With a 3-2 lead in the best-of-7 series, the Lightning can advance to the Stanley Cup Final for the first time since 2004 with a win in Game 6 on Tuesday (8 p.m. ET; NBCSN, CBC, TVA Sports).

"It comes down to a couple things," Dennis said. "But first and foremost you have to match the desperation, or try and match the desperation, the New York Rangers are going to play with. This is their season on the line. They went to the Stanley Cup Final last season. They're a good team, outstanding goalie and they're going to give you everything they have for the next game, and if it goes to seven the next two games.

"So can you match that intensity? Can you get up for the game? You say it's an easy thing to do but it's another level that a team that's on the verge of elimination brings to the game.
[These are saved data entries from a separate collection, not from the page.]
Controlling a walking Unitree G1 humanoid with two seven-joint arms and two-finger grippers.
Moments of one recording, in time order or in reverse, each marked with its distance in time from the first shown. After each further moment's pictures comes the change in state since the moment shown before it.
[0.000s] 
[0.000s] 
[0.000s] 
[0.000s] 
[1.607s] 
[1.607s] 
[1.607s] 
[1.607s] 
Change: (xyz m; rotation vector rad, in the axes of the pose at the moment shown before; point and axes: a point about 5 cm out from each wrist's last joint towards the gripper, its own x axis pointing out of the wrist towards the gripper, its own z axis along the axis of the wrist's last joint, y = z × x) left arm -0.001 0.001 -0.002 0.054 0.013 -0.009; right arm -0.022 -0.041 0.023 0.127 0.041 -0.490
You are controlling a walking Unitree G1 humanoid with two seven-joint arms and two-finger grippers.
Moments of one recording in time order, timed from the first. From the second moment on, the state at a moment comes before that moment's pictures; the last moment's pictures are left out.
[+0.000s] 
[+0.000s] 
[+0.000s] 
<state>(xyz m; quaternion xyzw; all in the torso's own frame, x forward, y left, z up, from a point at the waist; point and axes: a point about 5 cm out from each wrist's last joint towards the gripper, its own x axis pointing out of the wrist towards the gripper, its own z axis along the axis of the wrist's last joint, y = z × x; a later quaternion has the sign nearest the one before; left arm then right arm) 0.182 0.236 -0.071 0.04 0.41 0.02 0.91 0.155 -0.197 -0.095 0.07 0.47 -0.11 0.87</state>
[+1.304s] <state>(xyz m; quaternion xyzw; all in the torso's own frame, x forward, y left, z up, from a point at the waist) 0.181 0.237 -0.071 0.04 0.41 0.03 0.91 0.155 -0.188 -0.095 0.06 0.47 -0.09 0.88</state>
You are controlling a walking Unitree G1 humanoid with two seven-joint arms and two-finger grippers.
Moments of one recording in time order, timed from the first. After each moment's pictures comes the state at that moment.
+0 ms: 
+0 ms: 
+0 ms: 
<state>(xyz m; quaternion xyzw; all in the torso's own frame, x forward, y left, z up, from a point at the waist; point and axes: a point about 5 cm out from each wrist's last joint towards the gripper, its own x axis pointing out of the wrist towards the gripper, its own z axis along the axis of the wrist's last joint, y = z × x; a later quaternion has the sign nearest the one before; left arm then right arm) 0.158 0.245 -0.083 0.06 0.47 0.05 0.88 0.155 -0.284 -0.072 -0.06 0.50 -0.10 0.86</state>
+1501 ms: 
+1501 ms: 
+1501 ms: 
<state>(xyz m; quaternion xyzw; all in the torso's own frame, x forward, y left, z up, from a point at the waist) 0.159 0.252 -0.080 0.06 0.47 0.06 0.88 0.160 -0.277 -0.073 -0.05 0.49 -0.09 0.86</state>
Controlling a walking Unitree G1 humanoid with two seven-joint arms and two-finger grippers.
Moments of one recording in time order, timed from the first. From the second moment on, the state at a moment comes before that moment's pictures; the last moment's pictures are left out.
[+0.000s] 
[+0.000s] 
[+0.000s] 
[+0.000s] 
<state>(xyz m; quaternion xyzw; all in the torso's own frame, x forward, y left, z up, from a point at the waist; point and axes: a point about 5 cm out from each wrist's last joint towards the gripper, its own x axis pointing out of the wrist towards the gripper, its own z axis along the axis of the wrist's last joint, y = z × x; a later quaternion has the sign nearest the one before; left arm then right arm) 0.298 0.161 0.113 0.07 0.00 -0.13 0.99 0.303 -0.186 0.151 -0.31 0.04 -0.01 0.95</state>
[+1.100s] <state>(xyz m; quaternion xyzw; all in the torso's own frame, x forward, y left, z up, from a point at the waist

So you have to be able to match that. At this point in the playoffs you need special players to do special things. They got that from Stamkos last night and the last few games. Obviously Tyler Johnson has been a huge part of that. They're going to need Bishop to help close it out. I think they're capable of doing it. Can they do it? It's going to be really tough. I think it's going to be a heck of a game."